= Prompt =
Copy out each line of the material in which the word "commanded" can be found.

▶

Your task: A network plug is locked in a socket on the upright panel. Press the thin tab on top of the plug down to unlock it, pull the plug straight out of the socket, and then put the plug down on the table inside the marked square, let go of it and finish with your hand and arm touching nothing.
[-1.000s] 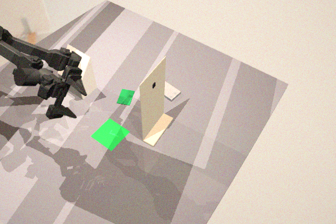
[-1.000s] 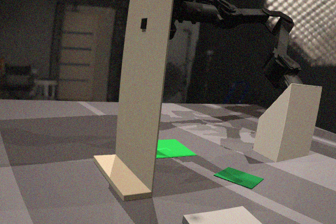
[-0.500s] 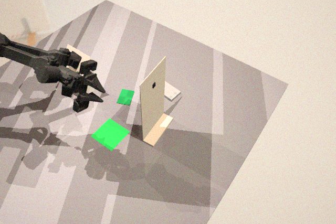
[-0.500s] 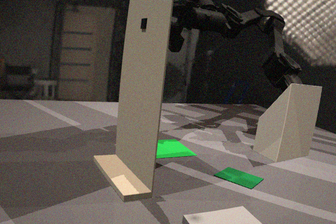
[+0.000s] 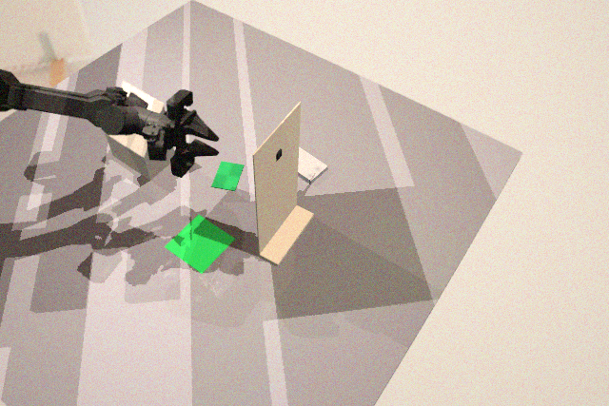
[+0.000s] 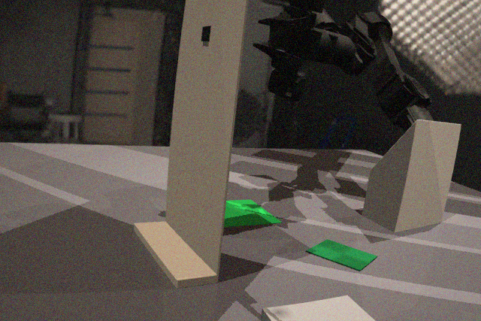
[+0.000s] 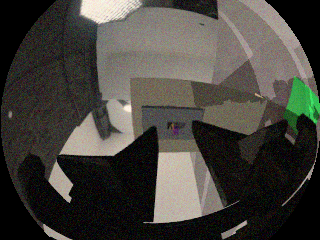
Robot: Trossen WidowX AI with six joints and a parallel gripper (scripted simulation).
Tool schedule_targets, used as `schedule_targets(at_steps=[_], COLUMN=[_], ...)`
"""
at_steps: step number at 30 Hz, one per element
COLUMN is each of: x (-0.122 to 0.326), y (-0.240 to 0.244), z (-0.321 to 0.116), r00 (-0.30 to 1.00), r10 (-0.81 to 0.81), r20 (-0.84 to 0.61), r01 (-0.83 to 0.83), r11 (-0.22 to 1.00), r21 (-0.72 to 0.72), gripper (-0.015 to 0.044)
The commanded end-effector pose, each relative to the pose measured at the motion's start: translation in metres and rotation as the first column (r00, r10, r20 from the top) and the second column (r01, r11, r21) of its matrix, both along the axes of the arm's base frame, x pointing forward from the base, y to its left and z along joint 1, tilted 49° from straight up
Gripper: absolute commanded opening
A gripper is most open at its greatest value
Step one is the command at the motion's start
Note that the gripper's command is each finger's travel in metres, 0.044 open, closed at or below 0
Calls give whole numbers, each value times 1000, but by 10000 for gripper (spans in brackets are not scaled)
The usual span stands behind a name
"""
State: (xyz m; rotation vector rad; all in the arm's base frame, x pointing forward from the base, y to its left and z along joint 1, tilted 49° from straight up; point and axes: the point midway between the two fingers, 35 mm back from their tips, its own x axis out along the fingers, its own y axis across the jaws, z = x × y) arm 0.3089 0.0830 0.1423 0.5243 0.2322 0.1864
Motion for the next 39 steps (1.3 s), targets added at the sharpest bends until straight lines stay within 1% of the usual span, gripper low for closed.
schedule_targets(at_steps=[1, 7, 11, 30, 39], x=[-12, -34, -37, 20, 30], y=[7, 17, 18, 26, 28], z=[-21, -50, -53, -55, -56], r00=[999, 992, 991, 991, 991], r10=[16, 47, 50, 50, 50], r20=[-46, -117, -125, -122, -121], r01=[-13, -28, -28, -29, -29], r11=[998, 987, 985, 985, 985], r21=[59, 159, 170, 170, 170], gripper=[156, 156, 156, 156, 156])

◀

= Exercise response =
The commanded end-effector pose, each relative to the pose measured at the motion's start: translation in metres and rotation as the first column (r00, r10, r20 from the top) and the second column (r01, r11, r21) of its matrix, both along the axes of the arm's base frame, x pointing forward from the base, y to its left and z along joint 1, tilted 49° from straight up
Gripper: absolute commanded opening

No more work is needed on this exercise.